The realm of traditional American dating states that the man in the relationship will foot the bill, buy the gifts and cater to the woman’s every whim.

In return, the woman must look her best, arrive on time and please her man as much as possible. Women receive the money and men receive the pleasure, but in this rather outdated model, who really ends up on top?

In this case, social conditioning has afforded men yet another chance to demonstrate their bravado: a chance to show that they are indeed the ones that hold the position of power.

As women, is it our duty to give in to these social demands, if only to avoid offending his delicate male ego? Or is his thinning wallet secretly hoping I’ll at least make an attempt to foot the bill?

The answer is far from simple. Although many men would balk at the idea of a woman paying for their meal, ticket, etc., I’m sure there are also quite a few who wouldn’t mind if the woman paid — at least once in a while.

Everyone is well aware that the United States is facing economic instability, which means that even the wealthiest among us are feeling the need to tighten the strings on their spending. So, is it really fair to put the monetary strain of dating squarely on the man’s shoulders?

Women generally claim feminist values, but more often than not, they still feel entitled to free meals and extravagant endowments simply because they’re female.

I’m here to pose a question: Do you really think you deserve better treatment just because you’re a girl? That sounds a bit sexist to me.

Nonetheless, in women’s defense, it’s also unfair to assume that men can buy our love and affection. Too often, young men assume that if they wine you and dine you, they’re entitled to recline you.

This is far from true, and frankly, if this is the thought going through your head as you offer to pay, you better not mention it. Women do not view a date as an obligation for sexual favors, nor should they.

Dating is a delicate balance of give-and-take, often supplemented with enough head games to drive even the sanest person absolutely mad. Is he going to call? Should I kiss her goodnight? At night’s end, do you really want to have to worry about who’s indebted to whom?

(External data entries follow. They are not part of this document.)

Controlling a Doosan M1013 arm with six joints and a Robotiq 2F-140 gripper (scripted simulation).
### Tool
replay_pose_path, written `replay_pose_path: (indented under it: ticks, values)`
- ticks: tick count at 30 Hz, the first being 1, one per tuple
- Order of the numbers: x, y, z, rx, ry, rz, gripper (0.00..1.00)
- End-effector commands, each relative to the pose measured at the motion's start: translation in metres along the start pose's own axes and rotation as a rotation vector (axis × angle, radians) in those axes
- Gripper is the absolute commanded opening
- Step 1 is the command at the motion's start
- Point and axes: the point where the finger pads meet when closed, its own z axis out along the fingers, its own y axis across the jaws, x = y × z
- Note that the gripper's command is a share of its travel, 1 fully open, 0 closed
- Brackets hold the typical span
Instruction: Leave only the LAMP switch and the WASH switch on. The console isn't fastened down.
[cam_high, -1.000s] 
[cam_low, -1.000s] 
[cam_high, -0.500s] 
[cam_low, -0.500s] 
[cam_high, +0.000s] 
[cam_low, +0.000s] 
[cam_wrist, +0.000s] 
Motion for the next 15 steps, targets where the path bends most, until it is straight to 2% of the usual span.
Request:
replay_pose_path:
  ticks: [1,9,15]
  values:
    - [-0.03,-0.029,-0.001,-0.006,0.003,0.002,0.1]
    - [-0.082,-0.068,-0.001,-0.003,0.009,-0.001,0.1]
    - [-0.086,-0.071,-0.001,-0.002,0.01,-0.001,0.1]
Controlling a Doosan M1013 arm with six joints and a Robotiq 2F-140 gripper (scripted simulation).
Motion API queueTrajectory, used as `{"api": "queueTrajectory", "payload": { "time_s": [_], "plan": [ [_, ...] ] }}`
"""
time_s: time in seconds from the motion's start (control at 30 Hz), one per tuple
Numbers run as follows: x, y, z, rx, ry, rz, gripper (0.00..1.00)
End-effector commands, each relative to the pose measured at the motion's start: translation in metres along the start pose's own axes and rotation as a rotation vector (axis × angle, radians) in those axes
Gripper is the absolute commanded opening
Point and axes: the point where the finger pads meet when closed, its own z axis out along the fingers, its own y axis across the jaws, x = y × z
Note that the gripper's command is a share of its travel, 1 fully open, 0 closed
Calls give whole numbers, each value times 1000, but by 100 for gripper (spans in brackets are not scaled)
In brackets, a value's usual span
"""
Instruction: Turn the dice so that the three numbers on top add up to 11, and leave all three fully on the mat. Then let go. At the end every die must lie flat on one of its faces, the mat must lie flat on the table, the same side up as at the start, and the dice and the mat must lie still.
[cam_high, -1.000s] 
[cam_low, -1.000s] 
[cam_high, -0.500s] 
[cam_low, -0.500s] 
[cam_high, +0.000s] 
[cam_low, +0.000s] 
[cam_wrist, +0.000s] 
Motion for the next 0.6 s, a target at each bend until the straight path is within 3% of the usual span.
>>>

The new dating model should be based on mutual generosity and a general liking of the other person. No one should hold the upper hand, and no one should feel any sort of monetary or sexual obligation.

Women, don’t refuse your man’s generous offer to pay, but don’t take it for granted either. The men work hard for the money they earn, and just because they want to spend it on you, it does not mean that they have to.

Chivalry is not dead by any standard — nor do I think it ever should be — but women should learn to appreciate how good they have it.

Thank your man once in a while. Trust me, he deserves it.